Она посмотрела на меня и сказала:
— Ты мне все еще веришь, Марк?
— Да, — ответил я. — Я люблю тебя, и я тебе верю.
— Будь добрым к другим, пожалуйста. А если и не добрым, то хотя бы не будь жесток.
Я сел на пол, и мама погладила меня по голове. Я взглянул в зеркало, что было рядом, и вдруг увидел первые седые волосы в своих кудрях. Я не замечал их прежде.
Мне сорок три, подумал я, не три, сорок три.
Ну да ладно, все остальное я буду писать уже завтра. Вот так мы поговорили, а ты об этом никогда не узнал. Будь все нормально, я бы непременно тебе рассказал.
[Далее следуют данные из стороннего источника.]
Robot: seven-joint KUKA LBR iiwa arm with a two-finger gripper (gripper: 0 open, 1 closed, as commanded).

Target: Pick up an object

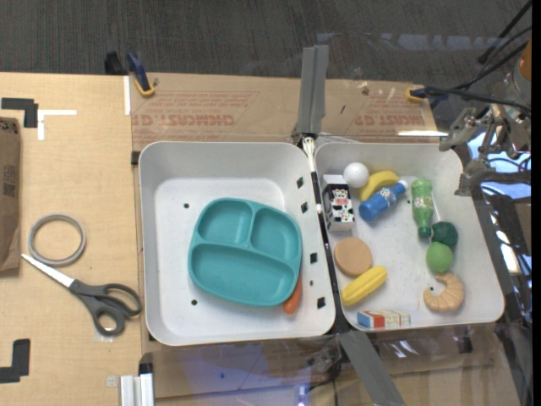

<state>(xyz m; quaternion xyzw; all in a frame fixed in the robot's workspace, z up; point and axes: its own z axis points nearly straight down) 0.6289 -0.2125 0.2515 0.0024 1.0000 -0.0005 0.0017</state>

Наша мать — очень хорошая женщина. Она беспомощна и беззуба в этом ужасном мире, но как же она нежна и добра. И почему у нее народилось столько беспокойных Антониев, можешь мне сказать?
Твой брат, и более никак на этот раз не подпишусь, ведь зачем? Это письмо не попадет в чужие руки, не попадет оно и к тому, кому оно адресовано.
После написанного: нет, ну напомни мне, зачем произвела она на свет такую пагубу?